Pair Corralation between BCE and Unitronix

Assuming the 90 days horizon BCE is expected to generate 50.49 times less return on investment than Unitronix. But when comparing it to its historical volatility, BCE Inc is 45.24 times less risky than Unitronix. It trades about 0.13 of its potential returns per unit of risk. Unitronix is currently generating about 0.14 of returns per unit of risk over similar time horizon. If you would invest  2.90  in Unitronix on September 2, 2024 and sell it today you would earn a total of  9.10  from holding Unitronix or generate 313.79% return on investment over 90 days.
Time Period3 Months [change]
DirectionMoves Together 
StrengthStrong
Accuracy100.0%
ValuesDaily Returns

BCE Inc  vs.  Unitronix

 Performance 
       Timeline  
BCE Inc 

Risk-Adjusted Performance

9 of 100

 
Weak
 
Strong
OK
Compared to the overall equity markets, risk-adjusted returns on investments in BCE Inc are ranked lower than 9 (%) of all global equities and portfolios over the last 90 days. Despite nearly stable basic indicators, BCE is not utilizing all of its potentials. The current stock price disturbance, may contribute to mid-run losses for the stockholders.
Unitronix 

Risk-Adjusted Performance

13 of 100

 
Weak
 
Strong
Good
Compared to the overall equity markets, risk-adjusted returns on investments in Unitronix are ranked lower than 13 (%) of all global equities and portfolios over the last 90 days. In spite of fairly fragile basic indicators, Unitronix showed solid returns over the last few months and may actually be approaching a breakup point.

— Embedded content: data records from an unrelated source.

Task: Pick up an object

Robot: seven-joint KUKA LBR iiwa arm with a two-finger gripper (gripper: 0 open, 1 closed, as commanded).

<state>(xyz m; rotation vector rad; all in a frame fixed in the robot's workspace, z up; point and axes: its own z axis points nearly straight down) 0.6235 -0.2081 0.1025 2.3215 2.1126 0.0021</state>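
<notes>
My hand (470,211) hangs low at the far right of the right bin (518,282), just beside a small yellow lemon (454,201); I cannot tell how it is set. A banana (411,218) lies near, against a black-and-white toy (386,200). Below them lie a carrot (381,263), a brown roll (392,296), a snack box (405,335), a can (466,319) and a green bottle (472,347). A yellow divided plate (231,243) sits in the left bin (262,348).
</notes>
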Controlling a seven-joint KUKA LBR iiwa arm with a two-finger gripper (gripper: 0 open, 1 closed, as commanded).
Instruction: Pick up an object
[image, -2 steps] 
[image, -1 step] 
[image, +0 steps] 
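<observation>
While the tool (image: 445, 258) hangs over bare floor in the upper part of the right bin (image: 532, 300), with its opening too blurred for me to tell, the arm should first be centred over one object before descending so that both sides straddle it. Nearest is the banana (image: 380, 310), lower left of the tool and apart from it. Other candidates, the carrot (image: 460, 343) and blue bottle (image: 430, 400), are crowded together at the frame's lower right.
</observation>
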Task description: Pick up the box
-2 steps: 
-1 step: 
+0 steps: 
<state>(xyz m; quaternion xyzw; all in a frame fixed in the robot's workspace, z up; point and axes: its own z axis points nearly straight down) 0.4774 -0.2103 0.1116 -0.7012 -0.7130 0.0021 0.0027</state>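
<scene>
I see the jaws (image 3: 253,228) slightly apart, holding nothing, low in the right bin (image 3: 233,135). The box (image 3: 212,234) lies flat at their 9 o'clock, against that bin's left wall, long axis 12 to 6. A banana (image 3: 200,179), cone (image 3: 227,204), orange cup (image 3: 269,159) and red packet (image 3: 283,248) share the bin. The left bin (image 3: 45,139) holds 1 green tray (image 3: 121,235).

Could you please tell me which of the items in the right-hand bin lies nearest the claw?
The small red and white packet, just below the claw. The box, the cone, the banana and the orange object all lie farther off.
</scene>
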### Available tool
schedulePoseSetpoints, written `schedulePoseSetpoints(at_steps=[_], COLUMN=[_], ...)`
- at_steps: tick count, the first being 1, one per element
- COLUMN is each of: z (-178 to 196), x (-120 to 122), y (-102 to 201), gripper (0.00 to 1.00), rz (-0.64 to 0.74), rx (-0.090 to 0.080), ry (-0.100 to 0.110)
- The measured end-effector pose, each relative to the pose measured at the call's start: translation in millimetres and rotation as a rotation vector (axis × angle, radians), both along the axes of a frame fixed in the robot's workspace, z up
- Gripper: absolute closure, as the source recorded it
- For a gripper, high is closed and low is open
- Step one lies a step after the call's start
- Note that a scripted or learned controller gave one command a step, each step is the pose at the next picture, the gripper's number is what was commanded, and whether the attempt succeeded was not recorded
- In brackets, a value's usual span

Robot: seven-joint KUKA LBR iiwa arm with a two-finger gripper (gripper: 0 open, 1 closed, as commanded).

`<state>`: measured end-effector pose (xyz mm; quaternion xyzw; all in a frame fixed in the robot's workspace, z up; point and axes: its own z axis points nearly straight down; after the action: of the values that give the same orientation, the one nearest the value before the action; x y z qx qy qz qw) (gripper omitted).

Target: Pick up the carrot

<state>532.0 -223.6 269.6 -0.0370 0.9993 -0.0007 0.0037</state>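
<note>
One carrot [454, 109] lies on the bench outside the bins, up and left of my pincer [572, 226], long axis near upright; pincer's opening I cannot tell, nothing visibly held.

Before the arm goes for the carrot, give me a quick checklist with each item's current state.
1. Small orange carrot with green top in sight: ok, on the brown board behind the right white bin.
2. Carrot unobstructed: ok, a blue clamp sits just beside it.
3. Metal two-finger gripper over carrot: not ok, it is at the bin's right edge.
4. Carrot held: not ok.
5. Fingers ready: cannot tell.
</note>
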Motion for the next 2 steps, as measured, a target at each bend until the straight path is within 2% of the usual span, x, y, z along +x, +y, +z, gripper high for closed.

BCE and Unitronix Volatility Contrast

   Predicted Return Density   
       Returns  

Pair Trading with BCE and Unitronix

The main advantage of trading using opposite BCE and Unitronix positions is that it hedges away some unsystematic risk. Because of two separate transactions, even if BCE position performs unexpectedly, Unitronix can make up some of the losses. Pair trading also minimizes risk from directional movements in the market. For example, if an entire industry or sector drops because of unexpected headlines, the short position in Unitronix will offset losses from the drop in Unitronix's long position.
The idea behind BCE Inc and Unitronix pairs trading is to make the combined position market-neutral, meaning the overall market's direction will not affect its win or loss (or potential downside or upside). This can be achieved by designing a pairs trade with two highly correlated stocks or equities that operate in a similar space or sector, making it possible to obtain profits through simple and relatively low-risk investment.
Check out your portfolio center.
Note that this page's information should be used as a complementary analysis to find the right mix of equity instruments to add to your existing portfolios or create a brand new portfolio. You can also try the Performance Analysis module to check effects of mean-variance optimization against your current asset allocation.